WORK INSTRUCTIONS →
Look through the material below. Copy each line that contains the string "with".

————

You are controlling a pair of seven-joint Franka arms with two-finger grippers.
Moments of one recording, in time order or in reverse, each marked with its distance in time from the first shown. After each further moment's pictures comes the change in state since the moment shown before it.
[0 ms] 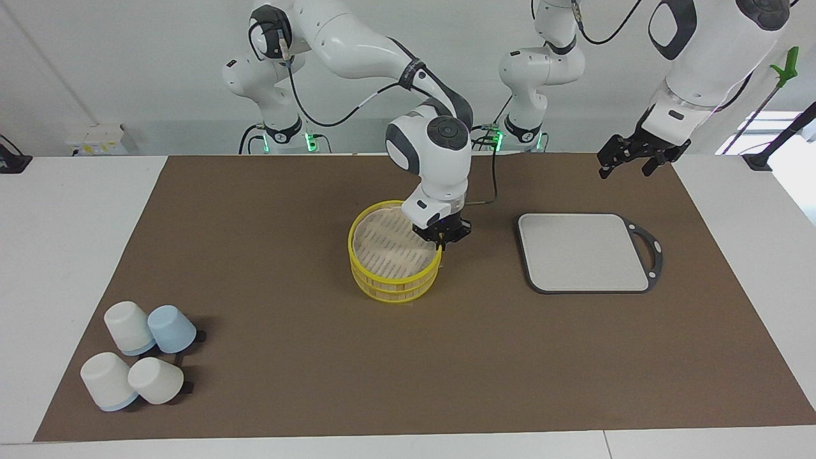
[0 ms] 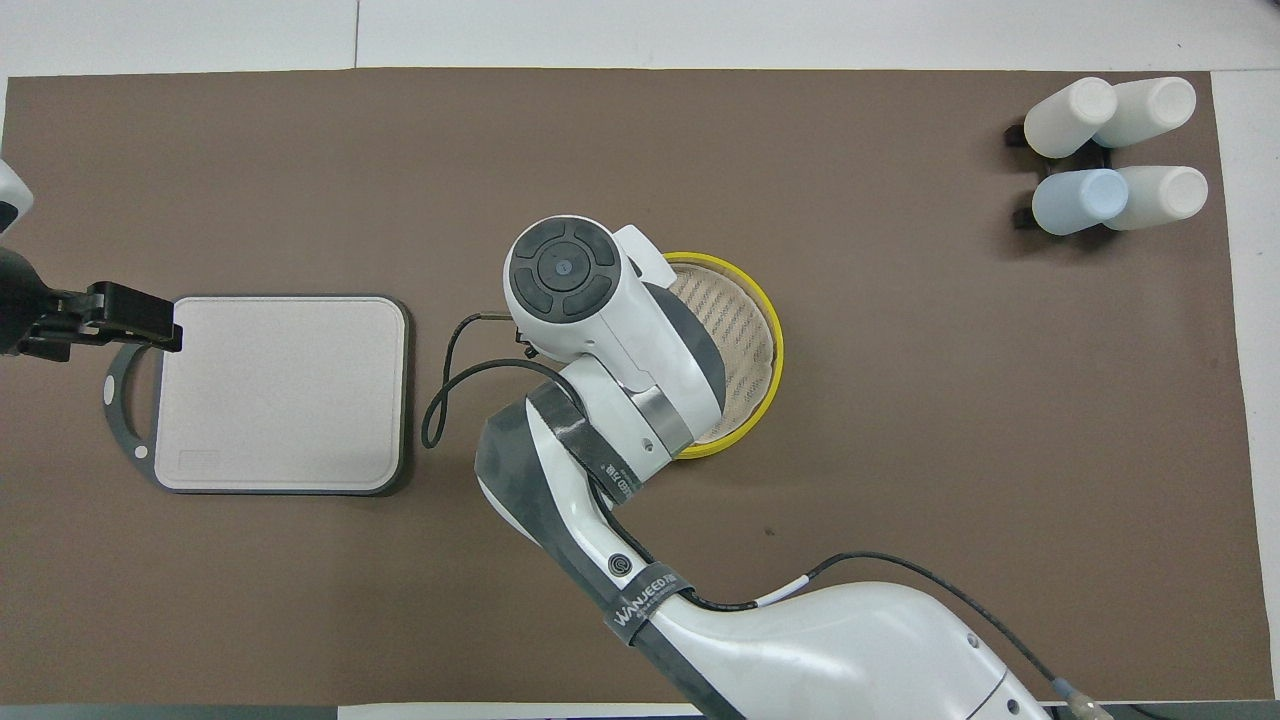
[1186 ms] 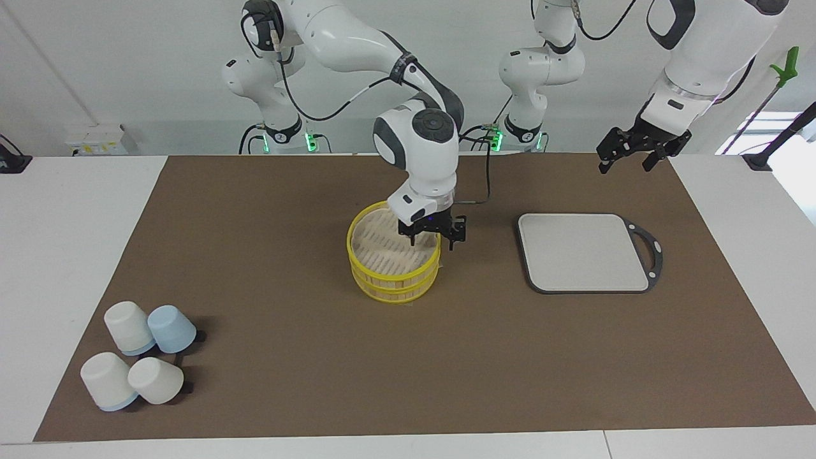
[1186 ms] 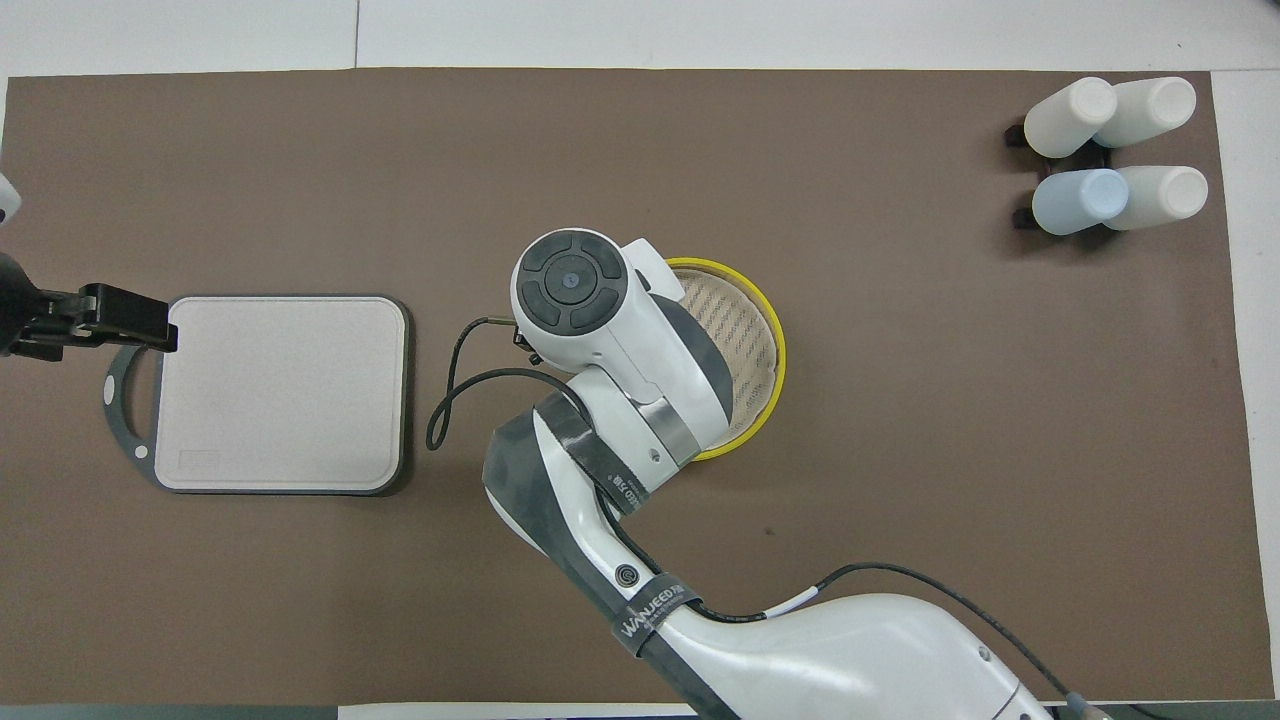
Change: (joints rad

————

RESPONSE TO THE EXERCISE →
You are controlling a pair of seven-joint Franka arms with two-finger grippers.
Moments of one recording, in time order or in reverse, each marked with its distance in time from the first shown. After each further moment's pictures comes the change in state since the moment shown before it.

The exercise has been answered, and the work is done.